Filed Under:Your Practice, Regulatory

California AG asks for review of Neasham reversal

The California Attorney General office has requested the state’s Supreme Court review the Appellate Court’s decision overturning the conviction of Glenn Neasham on theft from an elder. The petition was filed earlier this month.

In October, the Court of Appeal of the State of California, First Appellate District, Division Three, reversed the verdict handed down in October 2011 in Lake County, Calif. The controversial case revolved around Neasham’s sale of an annuity to then 83-year-old Fran Schuber, who was later found to be suffering from dementia. Neasham has maintained that at the time of the sale, Schuber exhibited no signs of cognitive impairment.

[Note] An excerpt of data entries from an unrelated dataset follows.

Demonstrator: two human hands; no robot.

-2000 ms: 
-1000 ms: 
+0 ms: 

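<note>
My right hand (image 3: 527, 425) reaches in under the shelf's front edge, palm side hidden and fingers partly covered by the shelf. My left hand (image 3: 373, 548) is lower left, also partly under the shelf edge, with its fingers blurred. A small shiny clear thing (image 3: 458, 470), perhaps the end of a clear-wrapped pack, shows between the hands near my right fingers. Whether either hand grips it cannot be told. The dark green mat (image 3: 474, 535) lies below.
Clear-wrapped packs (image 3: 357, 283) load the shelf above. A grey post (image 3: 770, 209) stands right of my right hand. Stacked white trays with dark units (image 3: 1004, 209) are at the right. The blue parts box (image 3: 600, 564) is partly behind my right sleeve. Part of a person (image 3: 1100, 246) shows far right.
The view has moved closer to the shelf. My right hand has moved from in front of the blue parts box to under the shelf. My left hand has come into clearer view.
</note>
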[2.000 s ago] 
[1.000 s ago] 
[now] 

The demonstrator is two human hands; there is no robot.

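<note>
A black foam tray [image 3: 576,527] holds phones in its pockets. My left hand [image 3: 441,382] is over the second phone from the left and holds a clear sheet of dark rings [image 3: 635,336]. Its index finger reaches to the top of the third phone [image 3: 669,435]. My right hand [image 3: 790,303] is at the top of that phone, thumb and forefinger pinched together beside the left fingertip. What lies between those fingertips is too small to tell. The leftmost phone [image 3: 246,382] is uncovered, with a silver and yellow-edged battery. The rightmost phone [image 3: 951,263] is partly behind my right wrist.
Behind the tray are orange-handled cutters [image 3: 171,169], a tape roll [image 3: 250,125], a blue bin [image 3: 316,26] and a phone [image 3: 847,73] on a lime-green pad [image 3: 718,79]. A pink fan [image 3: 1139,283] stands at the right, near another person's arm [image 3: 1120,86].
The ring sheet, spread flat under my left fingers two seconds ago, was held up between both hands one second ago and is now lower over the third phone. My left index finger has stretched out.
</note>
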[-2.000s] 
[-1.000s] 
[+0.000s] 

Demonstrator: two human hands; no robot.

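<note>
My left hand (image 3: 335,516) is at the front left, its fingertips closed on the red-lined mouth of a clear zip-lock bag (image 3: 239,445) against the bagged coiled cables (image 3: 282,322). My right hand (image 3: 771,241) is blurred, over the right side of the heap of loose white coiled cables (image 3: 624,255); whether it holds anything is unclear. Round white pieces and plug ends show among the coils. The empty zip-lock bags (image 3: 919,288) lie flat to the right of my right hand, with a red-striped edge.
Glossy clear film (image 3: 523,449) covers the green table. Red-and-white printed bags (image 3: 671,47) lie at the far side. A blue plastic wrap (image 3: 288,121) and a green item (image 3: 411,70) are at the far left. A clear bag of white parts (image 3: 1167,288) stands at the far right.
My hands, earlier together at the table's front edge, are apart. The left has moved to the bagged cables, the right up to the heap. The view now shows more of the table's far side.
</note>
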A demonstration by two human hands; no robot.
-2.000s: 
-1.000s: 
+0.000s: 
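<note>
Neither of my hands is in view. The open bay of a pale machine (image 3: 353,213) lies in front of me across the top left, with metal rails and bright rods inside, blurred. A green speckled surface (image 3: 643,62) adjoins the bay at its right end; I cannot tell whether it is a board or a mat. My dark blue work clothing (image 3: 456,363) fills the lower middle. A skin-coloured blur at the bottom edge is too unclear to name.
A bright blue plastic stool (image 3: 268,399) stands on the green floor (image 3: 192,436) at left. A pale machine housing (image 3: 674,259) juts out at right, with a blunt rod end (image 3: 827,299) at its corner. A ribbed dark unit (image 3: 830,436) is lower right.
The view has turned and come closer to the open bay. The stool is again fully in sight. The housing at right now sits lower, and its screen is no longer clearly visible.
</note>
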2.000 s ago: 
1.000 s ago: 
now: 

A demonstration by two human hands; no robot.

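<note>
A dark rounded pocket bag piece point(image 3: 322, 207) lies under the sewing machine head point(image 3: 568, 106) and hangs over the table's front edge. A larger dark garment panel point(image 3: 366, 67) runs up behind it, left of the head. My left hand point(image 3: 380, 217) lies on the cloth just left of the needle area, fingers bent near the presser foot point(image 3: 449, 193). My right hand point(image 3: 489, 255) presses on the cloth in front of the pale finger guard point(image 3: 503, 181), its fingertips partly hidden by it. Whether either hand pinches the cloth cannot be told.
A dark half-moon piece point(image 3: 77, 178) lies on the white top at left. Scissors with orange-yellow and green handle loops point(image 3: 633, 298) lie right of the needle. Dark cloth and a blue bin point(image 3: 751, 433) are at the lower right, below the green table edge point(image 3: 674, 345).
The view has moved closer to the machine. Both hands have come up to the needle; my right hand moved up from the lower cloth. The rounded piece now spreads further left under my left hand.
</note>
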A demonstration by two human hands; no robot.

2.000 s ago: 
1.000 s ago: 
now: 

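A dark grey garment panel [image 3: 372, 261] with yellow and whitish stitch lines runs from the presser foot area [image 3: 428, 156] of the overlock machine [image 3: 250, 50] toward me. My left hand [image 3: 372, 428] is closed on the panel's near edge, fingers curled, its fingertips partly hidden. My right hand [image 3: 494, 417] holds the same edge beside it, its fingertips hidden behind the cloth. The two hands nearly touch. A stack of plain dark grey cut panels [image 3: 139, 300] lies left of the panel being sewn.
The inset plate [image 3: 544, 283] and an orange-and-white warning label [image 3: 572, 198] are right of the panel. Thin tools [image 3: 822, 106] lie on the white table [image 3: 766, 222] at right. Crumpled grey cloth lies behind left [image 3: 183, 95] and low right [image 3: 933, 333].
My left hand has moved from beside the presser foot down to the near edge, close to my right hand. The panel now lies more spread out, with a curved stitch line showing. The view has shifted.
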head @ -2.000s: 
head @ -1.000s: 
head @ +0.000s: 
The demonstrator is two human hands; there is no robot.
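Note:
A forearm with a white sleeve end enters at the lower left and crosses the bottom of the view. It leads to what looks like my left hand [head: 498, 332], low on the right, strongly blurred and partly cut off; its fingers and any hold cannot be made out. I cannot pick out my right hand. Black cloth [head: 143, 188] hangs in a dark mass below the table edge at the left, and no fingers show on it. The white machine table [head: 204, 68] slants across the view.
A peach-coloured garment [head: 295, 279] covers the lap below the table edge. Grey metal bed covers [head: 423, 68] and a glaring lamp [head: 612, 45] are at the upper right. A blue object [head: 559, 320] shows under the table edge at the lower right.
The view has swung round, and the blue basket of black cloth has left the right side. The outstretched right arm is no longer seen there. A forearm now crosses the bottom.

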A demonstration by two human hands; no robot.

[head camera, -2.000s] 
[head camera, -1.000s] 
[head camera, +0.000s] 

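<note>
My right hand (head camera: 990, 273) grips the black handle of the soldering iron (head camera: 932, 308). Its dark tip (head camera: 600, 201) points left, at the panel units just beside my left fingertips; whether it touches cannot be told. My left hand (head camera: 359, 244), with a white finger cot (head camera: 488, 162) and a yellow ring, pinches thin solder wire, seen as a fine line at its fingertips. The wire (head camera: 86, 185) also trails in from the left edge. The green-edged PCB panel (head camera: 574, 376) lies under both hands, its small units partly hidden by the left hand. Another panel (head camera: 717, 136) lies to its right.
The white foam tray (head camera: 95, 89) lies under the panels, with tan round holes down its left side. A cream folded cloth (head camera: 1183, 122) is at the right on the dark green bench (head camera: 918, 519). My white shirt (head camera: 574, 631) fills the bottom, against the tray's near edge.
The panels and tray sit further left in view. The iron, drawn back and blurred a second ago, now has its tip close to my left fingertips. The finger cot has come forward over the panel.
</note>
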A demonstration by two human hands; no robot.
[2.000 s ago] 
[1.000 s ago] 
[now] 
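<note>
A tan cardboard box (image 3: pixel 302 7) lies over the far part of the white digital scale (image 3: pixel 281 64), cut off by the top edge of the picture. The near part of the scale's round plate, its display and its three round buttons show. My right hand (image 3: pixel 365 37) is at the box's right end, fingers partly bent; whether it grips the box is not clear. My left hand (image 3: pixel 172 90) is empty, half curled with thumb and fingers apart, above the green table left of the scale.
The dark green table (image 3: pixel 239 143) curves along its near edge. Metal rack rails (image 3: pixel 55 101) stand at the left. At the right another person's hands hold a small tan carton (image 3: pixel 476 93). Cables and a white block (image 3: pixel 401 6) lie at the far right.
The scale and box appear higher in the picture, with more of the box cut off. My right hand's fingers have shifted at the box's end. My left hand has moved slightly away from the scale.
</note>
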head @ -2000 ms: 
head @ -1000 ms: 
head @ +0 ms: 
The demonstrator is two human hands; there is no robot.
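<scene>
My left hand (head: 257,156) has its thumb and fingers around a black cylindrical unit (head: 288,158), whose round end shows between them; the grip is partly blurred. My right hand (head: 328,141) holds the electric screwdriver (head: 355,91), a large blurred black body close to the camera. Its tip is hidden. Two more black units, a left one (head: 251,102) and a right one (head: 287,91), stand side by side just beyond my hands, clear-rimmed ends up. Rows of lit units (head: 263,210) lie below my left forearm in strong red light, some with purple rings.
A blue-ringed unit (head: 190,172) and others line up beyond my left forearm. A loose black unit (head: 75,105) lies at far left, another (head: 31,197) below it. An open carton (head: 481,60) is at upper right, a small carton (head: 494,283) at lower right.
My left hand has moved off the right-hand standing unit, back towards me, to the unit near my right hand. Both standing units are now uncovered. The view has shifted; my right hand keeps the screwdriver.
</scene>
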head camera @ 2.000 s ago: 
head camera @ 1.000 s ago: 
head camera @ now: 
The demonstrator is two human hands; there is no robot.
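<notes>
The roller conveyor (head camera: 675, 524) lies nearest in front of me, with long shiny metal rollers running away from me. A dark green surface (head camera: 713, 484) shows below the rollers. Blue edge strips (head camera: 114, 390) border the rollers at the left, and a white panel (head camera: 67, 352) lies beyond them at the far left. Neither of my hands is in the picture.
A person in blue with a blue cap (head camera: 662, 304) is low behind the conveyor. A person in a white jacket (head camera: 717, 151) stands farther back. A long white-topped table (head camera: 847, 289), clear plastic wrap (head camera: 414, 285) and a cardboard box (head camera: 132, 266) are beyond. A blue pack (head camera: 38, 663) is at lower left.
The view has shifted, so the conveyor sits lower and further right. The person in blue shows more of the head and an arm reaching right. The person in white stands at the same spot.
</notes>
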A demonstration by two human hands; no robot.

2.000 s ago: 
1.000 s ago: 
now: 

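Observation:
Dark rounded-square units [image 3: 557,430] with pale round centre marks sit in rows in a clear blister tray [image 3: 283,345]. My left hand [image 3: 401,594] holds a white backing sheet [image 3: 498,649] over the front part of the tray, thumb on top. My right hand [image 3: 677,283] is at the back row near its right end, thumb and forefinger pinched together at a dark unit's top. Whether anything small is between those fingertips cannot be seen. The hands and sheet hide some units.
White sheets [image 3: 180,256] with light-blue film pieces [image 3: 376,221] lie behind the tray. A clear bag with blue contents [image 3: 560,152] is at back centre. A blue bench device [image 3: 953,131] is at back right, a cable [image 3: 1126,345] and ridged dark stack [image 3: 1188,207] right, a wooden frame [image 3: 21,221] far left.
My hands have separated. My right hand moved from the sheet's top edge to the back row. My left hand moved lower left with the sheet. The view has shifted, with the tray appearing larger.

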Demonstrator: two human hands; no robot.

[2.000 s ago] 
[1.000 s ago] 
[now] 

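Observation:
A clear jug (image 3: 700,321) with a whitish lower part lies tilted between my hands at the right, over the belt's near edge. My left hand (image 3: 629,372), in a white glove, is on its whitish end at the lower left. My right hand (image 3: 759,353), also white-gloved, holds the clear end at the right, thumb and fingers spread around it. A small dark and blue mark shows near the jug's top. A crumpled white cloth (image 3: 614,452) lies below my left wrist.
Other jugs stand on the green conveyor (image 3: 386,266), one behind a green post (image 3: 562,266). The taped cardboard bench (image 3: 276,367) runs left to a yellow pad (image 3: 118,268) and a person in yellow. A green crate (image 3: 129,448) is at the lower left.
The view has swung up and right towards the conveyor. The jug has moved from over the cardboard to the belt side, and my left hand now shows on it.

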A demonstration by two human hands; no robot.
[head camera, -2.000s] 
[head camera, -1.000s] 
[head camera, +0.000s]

In that brief, jurists wrote that “although there was conflicting evidence as to the elder’s ability to understand the nature of the transaction, there was no evidence that defendant [Neasham] appropriated the elder’s funds to his own use or to the benefit of anyone other than the elder herself, nor was there evidence that the defendant made any misrepresentations or used any artifice in connection with the sale.”

Further, the court ruled that the instructions given to the jury were incorrect in that the panel was told it had only to find “the purchase of the annuity deprived the elder of a major portion of the value or enjoyment of her property, eliminating the necessity of proving that defendant had any such intention.”

In the petition, Deputy Attorney General Hanna Chung asks that the Supreme Court review two points central to the Appellate Court decision to reverse the conviction: what constitutes a “taking” of property and the instructions given to the jury.

On the first point, the AG petition argues that taking someone’s property and then giving them equal value for that property in no way implies it was not an act of theft. “Under the Court of Appeal’s broad holding a person is insulated from theft or theft-based charges (e.g., burglary or robbery) as long as the person gave (or left) property of equivalent value. That decision significantly deviates from California’s law against theft,” wrote Chung.

In regards to instructions given to the jury, the deputy AG pointed to the statement in which jurors were told: “When the defendant took the property he intended to deprive the owner of it permanently or removed it from the owner’s possession for so extended a period of time that the owner would be deprived of a major portion of its value or enjoyment of the property.”

The petition states that the word “removed” should have read “to remove.”

The Appellate Court ruled that the “omission of an essential element of an offense from the court’s instructions is an error of constitutional significance since the defendant is entitled to a jury’s finding that all elements have been proved beyond a reasonable doubt.”

The AG petition, in essence, argues that the omission was not of that magnitude. The appeal ruling “leaves no place for an assessment of whether the instructions as a whole elsewhere supply what was omitted at that point,” wrote Chung.

Joseph Axelrad, attorney for Neasham, declined to comment on the latest action in the case.